**DESCRIPTION OF THE TASK**
Output the data below exactly as it is, dropping the pictures from your copy.

**DATA BLOCK**
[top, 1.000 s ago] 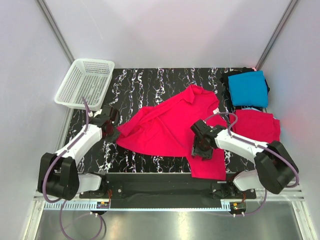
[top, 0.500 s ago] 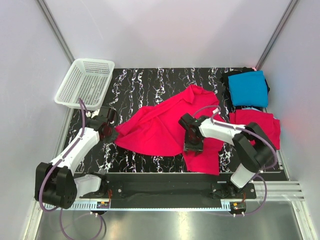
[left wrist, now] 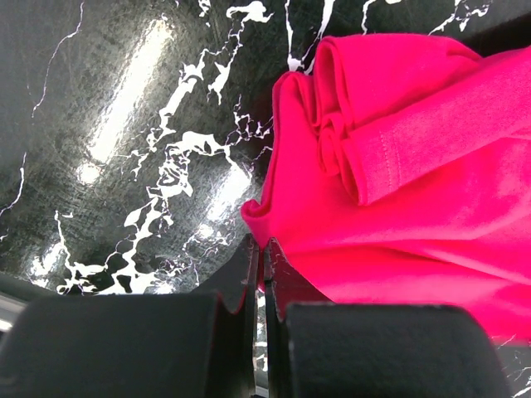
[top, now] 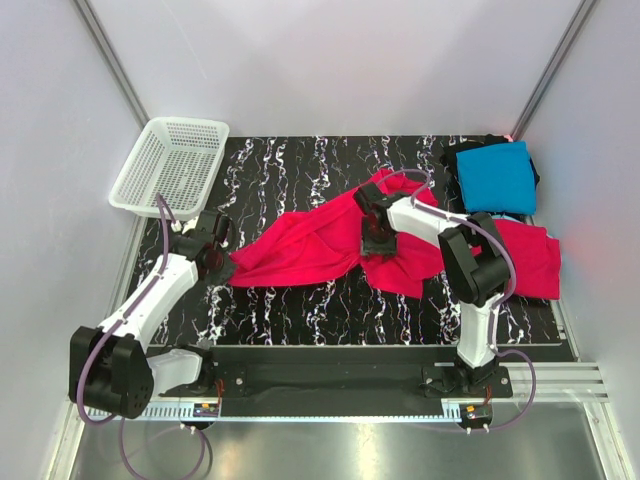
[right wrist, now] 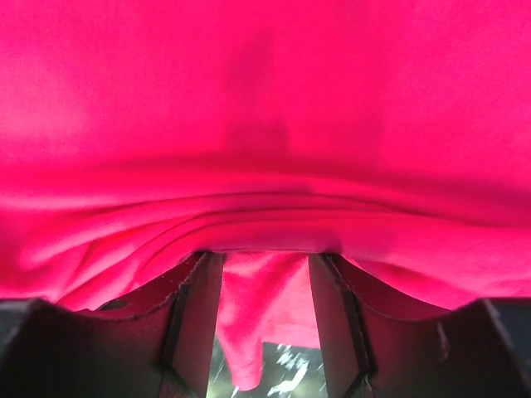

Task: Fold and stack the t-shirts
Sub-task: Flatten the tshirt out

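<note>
A bright pinkish-red t-shirt (top: pixel 300 250) lies bunched across the middle of the black marble table, stretched between both arms. My left gripper (top: pixel 228 265) is shut on its left corner; in the left wrist view the jaws (left wrist: pixel 264 245) pinch the cloth edge (left wrist: pixel 415 182) just above the table. My right gripper (top: pixel 377 240) is at the shirt's rear middle. In the right wrist view a wad of the red cloth (right wrist: pixel 265 99) fills the gap between its jaws (right wrist: pixel 265 257) and drapes over the fingertips. A second red t-shirt (top: pixel 530 255) lies at the right. A folded turquoise t-shirt (top: pixel 497 177) rests on a black one (top: pixel 462 152).
A white mesh basket (top: pixel 170 165) stands at the table's back left corner. Grey walls with metal rails close in the back and sides. The arms' bases sit at the near edge.
My right gripper has swept from the near right toward the back, carrying the shirt's lower part with it, so the shirt is now a narrower band. The left gripper has kept its hold.
</note>
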### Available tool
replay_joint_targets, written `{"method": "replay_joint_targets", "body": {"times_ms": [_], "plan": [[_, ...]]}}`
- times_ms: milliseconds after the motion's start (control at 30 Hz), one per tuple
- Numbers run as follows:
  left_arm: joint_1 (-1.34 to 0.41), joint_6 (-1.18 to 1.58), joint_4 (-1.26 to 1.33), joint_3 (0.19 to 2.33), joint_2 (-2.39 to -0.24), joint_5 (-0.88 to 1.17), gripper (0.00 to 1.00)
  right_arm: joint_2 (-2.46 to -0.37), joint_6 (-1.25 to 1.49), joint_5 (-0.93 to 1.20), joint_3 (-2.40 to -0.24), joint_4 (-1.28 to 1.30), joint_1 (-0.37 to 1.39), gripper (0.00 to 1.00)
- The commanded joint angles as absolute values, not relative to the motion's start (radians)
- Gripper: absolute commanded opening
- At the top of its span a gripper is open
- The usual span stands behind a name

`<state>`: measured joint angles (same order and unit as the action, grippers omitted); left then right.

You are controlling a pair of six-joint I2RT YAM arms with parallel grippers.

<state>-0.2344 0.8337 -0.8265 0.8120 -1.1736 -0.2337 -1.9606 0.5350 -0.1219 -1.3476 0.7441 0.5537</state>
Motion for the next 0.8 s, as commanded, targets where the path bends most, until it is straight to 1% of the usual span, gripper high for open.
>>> {"method": "replay_joint_targets", "body": {"times_ms": [0,133,200,333,400,467,600,767], "plan": [[-0.238,0.815,-0.822,0.857,-1.180,-0.252,0.00,-1.987,0.434,-0.227,-1.397,0.707,0.526,0.52],[-0.238,0.811,-0.821,0.856,-1.178,-0.247,0.00,-1.905,0.420,-0.232,-1.388,0.710,0.525,0.52],[-0.238,0.811,-0.819,0.853,-1.170,-0.245,0.00,-1.814,0.429,-0.244,-1.373,0.710,0.525,0.52],[-0.238,0.804,-0.824,0.861,-1.169,-0.253,0.00,-1.616,0.446,-0.300,-1.327,0.727,0.525,0.55],[-0.238,0.804,-0.824,0.864,-1.170,-0.252,0.00,-1.571,0.456,-0.355,-1.331,0.771,0.525,0.56],[-0.238,0.805,-0.822,0.868,-1.169,-0.250,0.00,-1.548,0.463,-0.394,-1.345,0.811,0.525,0.57],[-0.238,0.805,-0.824,0.877,-1.166,-0.249,0.00,-1.578,0.497,-0.466,-1.365,0.896,0.515,0.57],[-0.238,0.802,-0.834,0.879,-1.154,-0.250,0.00,-1.585,0.598,-0.477,-1.292,0.905,0.500,0.56]]}}
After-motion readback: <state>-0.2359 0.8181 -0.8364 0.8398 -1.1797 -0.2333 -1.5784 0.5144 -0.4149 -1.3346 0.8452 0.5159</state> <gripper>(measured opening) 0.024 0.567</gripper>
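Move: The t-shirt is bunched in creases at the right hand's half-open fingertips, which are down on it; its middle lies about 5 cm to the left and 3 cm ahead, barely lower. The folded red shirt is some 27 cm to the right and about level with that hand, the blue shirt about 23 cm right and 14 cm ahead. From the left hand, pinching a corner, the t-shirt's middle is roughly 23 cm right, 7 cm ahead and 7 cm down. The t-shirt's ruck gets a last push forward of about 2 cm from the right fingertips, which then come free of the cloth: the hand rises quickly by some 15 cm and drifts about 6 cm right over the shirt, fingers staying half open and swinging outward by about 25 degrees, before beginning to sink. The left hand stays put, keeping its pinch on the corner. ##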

**ANSWER SECTION**
[top, 1.000 s ago] 
[top, 0.500 s ago] 
[left wrist, now] 
[top, now] 
[right wrist, now] 

Task: Fold and stack the t-shirts
Sub-task: Flatten the tshirt out

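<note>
A bright pinkish-red t-shirt (top: pixel 300 250) lies bunched across the middle of the black marble table, stretched between both arms. My left gripper (top: pixel 228 265) is shut on its left corner; in the left wrist view the jaws (left wrist: pixel 264 245) pinch the cloth edge (left wrist: pixel 415 182) just above the table. My right gripper (top: pixel 377 240) is at the shirt's rear middle. In the right wrist view a wad of the red cloth (right wrist: pixel 265 99) fills the gap between its jaws (right wrist: pixel 265 257) and drapes over the fingertips. A second red t-shirt (top: pixel 530 255) lies at the right. A folded turquoise t-shirt (top: pixel 497 177) rests on a black one (top: pixel 462 152).
A white mesh basket (top: pixel 170 165) stands at the table's back left corner. Grey walls with metal rails close in the back and sides. The arms' bases sit at the near edge.
My right gripper has swept from the near right toward the back, carrying the shirt's lower part with it, so the shirt is now a narrower band. The left gripper has kept its hold.
</note>
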### Available tool
replay_joint_targets, written `{"method": "replay_joint_targets", "body": {"times_ms": [_], "plan": [[_, ...]]}}`
- times_ms: milliseconds after the motion's start (control at 30 Hz), one per tuple
- Numbers run as follows:
  left_arm: joint_1 (-1.34 to 0.41), joint_6 (-1.18 to 1.58), joint_4 (-1.26 to 1.33), joint_3 (0.19 to 2.33), joint_2 (-2.39 to -0.24), joint_5 (-0.88 to 1.17), gripper (0.00 to 1.00)
  right_arm: joint_2 (-2.46 to -0.37), joint_6 (-1.25 to 1.49), joint_5 (-0.93 to 1.20), joint_3 (-2.40 to -0.24), joint_4 (-1.28 to 1.30), joint_1 (-0.37 to 1.39), gripper (0.00 to 1.00)
- The commanded joint angles as absolute values, not relative to the motion's start (radians)
- Gripper: absolute commanded opening
- At the top of its span a gripper is open
- The usual span stands behind a name

`<state>`: measured joint angles (same order and unit as the action, grippers omitted); left then right.

You are controlling a pair of six-joint I2RT YAM arms with parallel grippers.

<state>-0.2344 0.8337 -0.8265 0.8120 -1.1736 -0.2337 -1.9606 0.5350 -0.1219 -1.3476 0.7441 0.5537</state>
Motion for the next 0.8 s, as commanded, targets where the path bends most, until it is straight to 1% of the usual span, gripper high for open.
>>> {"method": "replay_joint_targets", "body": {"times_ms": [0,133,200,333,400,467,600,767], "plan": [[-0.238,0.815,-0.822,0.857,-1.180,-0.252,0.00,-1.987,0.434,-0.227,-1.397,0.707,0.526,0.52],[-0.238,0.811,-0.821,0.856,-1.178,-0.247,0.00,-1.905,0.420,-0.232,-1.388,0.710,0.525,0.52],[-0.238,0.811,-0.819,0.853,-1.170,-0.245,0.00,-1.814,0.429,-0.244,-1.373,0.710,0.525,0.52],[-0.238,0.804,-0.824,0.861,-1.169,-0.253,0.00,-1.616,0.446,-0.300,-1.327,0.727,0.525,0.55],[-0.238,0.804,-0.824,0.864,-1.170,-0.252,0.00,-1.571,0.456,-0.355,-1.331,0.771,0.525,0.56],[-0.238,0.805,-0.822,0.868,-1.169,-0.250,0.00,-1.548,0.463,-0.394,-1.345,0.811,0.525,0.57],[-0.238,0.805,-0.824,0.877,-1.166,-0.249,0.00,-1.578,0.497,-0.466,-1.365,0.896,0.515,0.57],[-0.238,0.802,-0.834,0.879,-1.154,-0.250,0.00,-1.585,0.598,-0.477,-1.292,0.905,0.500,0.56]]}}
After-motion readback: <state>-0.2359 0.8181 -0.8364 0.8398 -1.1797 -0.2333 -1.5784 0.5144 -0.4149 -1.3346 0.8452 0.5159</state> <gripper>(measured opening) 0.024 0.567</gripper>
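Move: The t-shirt is bunched in creases at the right hand's half-open fingertips, which are down on it; its middle lies about 5 cm to the left and 3 cm ahead, barely lower. The folded red shirt is some 27 cm to the right and about level with that hand, the blue shirt about 23 cm right and 14 cm ahead. From the left hand, pinching a corner, the t-shirt's middle is roughly 23 cm right, 7 cm ahead and 7 cm down. The t-shirt's ruck gets a last push forward of about 2 cm from the right fingertips, which then come free of the cloth: the hand rises quickly by some 15 cm and drifts about 6 cm right over the shirt, fingers staying half open and swinging outward by about 25 degrees, before beginning to sink. The left hand stays put, keeping its pinch on the corner. ##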

Nothing remains to be added to the exercise.